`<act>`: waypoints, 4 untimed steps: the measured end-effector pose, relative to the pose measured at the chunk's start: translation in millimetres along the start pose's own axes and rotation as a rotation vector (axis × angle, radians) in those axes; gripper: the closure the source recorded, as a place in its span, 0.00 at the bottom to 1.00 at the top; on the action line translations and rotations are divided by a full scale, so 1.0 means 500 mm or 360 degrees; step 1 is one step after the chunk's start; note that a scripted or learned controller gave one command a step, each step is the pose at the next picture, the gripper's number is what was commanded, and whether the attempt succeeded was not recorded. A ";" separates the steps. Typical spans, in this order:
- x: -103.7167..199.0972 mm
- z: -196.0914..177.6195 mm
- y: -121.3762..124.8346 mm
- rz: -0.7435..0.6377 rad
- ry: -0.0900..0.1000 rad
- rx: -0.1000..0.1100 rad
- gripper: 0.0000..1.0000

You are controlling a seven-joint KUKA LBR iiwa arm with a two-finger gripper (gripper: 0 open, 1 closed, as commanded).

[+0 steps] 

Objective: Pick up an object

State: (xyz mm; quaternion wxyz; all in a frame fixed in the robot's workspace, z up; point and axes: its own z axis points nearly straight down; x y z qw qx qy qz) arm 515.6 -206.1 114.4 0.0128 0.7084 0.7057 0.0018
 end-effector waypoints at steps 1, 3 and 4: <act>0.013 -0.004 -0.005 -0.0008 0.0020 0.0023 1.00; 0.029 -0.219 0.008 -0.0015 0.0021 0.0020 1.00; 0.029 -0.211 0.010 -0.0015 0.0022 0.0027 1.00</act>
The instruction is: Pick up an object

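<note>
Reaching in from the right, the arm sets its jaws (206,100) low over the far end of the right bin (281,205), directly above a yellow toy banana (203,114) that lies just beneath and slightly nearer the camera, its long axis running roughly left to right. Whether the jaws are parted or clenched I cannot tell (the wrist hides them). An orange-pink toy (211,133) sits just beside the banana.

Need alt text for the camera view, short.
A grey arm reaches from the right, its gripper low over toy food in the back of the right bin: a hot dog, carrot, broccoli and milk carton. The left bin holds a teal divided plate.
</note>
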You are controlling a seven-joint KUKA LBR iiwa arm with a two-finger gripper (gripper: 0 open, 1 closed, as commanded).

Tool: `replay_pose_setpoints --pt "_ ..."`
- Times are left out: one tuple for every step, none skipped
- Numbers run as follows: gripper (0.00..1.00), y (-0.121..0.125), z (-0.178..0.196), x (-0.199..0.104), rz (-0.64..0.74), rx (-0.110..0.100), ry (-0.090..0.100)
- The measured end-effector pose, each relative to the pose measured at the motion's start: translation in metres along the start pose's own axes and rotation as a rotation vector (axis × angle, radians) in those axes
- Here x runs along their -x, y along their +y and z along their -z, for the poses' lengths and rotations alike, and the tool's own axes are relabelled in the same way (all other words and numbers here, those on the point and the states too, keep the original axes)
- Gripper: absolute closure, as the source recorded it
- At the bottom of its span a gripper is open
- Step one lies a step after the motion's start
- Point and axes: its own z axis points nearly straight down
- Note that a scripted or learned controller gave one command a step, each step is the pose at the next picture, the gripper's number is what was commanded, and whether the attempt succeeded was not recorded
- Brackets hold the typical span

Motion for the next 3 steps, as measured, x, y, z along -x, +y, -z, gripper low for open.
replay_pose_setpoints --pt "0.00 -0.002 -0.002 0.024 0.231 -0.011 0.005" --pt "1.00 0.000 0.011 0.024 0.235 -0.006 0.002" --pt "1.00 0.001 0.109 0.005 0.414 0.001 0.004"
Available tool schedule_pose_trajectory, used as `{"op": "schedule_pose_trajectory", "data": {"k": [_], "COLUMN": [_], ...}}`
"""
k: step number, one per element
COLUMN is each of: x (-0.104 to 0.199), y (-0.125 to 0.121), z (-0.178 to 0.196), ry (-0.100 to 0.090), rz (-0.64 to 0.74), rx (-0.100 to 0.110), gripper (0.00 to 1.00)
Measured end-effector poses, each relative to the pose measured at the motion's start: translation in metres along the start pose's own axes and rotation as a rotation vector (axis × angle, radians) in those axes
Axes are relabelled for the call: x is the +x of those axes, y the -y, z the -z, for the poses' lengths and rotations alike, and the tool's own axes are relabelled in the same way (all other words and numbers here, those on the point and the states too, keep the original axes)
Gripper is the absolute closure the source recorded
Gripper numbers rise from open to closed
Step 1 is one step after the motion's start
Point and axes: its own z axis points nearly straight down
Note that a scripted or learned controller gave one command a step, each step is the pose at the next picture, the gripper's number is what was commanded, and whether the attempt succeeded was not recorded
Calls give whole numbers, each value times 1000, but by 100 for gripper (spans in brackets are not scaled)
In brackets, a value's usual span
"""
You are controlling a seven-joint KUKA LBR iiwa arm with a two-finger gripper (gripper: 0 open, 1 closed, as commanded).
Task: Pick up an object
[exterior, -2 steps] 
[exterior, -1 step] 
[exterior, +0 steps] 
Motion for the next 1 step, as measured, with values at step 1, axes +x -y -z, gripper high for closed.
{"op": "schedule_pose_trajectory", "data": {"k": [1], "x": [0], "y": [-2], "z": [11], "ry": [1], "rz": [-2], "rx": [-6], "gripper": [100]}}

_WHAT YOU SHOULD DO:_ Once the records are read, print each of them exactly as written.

_ANSWER TO THIS EXERCISE:_
`<act>`: waypoints, 4 untimed steps: the measured end-effector pose, relative to the pose measured at the chunk's start: translation in millimetres along the start pose's own axes and rotation as a rotation vector (axis × angle, radians) in those axes; gripper: the closure the source recorded, as a place in its span, 0.00 at the bottom to 1.00 at the top; on the action line translations and rotations are divided by a full scale, so 1.0 means 500 mm or 360 degrees; step 1 is one step after the chunk's start; note that a scripted or learned controller gave one command a step, each step is the pose at the next picture, the gripper's number is what was commanded, and whether the attempt succeeded was not recorded. A ";" separates the steps. Typical spans, in this order:
- x: -103.7167..199.0972 mm
- z: -196.0914..177.6195 mm
- y: -121.3762..124.8346 mm
- rz: -0.7435..0.6377 rad
- ry: -0.0900..0.1000 rad
- rx: -0.1000..0.1100 rad
- gripper: 0.0000..1.0000

You are controlling a seven-joint KUKA LBR iiwa arm with a two-finger gripper (gripper: 0 open, 1 closed, as commanded).

[+0 steps] 

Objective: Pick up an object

State: (xyz mm; quaternion wxyz; all in a frame fixed in the robot's workspace, z up; point and axes: its own z axis points nearly straight down; x y z qw qx qy qz) arm 515.6 -206.1 114.4 0.0128 0.7084 0.7057 0.0018
 end-effector waypoints at steps 1, 3 and 4: <act>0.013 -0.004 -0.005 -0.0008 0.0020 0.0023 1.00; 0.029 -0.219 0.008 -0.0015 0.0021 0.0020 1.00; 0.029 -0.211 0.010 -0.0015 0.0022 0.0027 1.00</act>
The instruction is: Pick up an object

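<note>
Reaching in from the right, the arm sets its jaws (206,100) low over the far end of the right bin (281,205), directly above a yellow toy banana (203,114) that lies just beneath and slightly nearer the camera, its long axis running roughly left to right. Whether the jaws are parted or clenched I cannot tell (the wrist hides them). An orange-pink toy (211,133) sits just beside the banana.

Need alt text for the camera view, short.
A grey arm reaches from the right, its gripper low over toy food in the back of the right bin: a hot dog, carrot, broccoli and milk carton. The left bin holds a teal divided plate.
</note>
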You are controlling a seven-joint KUKA LBR iiwa arm with a two-finger gripper (gripper: 0 open, 1 closed, as commanded).

Tool: `replay_pose_setpoints --pt "_ ..."`
- Times are left out: one tuple for every step, none skipped
- Numbers run as follows: gripper (0.00..1.00), y (-0.121..0.125), z (-0.178..0.196), x (-0.199..0.104), rz (-0.64..0.74), rx (-0.110..0.100), ry (-0.090..0.100)
- The measured end-effector pose, each relative to the pose measured at the motion's start: translation in metres along the start pose's own axes and rotation as a rotation vector (axis × angle, radians) in those axes
- Here x runs along their -x, y along their +y and z along their -z, for the poses' lengths and rotations alike, and the tool's own axes are relabelled in the same way (all other words and numbers here, those on the point and the states too, keep the original axes)
- Gripper: absolute closure, as the source recorded it
- At the bottom of its span a gripper is open
- Step one lies a step after the motion's start
- Point and axes: its own z axis points nearly straight down
- Note that a scripted or learned controller gave one command a step, each step is the pose at the next picture, the gripper's number is what was commanded, and whether the attempt succeeded was not recorded
- Brackets hold the typical span

Motion for the next 3 steps, as measured, x, y, z along -x, +y, -z, gripper low for open.
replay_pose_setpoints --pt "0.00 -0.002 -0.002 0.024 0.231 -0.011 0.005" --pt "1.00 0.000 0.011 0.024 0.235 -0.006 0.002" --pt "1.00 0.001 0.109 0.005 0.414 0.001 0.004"
Available tool schedule_pose_trajectory, used as `{"op": "schedule_pose_trajectory", "data": {"k": [_], "COLUMN": [_], ...}}`
"""
k: step number, one per element
COLUMN is each of: x (-0.104 to 0.199), y (-0.125 to 0.121), z (-0.178 to 0.196), ry (-0.100 to 0.090), rz (-0.64 to 0.74), rx (-0.100 to 0.110), gripper (0.00 to 1.00)
Measured end-effector poses, each relative to the pose measured at the motion's start: translation in metres along the start pose's own axes and rotation as a rotation vector (axis × angle, radians) in those axes
Axes are relabelled for the call: x is the +x of those axes, y the -y, z the -z, for the poses' lengths and rotations alike, and the tool's own axes are relabelled in the same way (all other words and numbers here, those on the point and the states too, keep the original axes)
Gripper is the absolute closure the source recorded
Gripper numbers rise from open to closed
Step 1 is one step after the motion's start
Point and axes: its own z axis points nearly straight down
Note that a scripted or learned controller gave one command a step, each step is the pose at the next picture, the gripper's number is what was commanded, and whether the attempt succeeded was not recorded
Calls give whole numbers, each value times 1000, but by 100 for gripper (spans in brackets are not scaled)
In brackets, a value's usual span
"""
You are controlling a seven-joint KUKA LBR iiwa arm with a two-finger gripper (gripper: 0 open, 1 closed, as commanded).
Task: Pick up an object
[exterior, -2 steps] 
[exterior, -1 step] 
[exterior, +0 steps] 
Motion for the next 1 step, as measured, with values at step 1, axes +x -y -z, gripper high for closed.
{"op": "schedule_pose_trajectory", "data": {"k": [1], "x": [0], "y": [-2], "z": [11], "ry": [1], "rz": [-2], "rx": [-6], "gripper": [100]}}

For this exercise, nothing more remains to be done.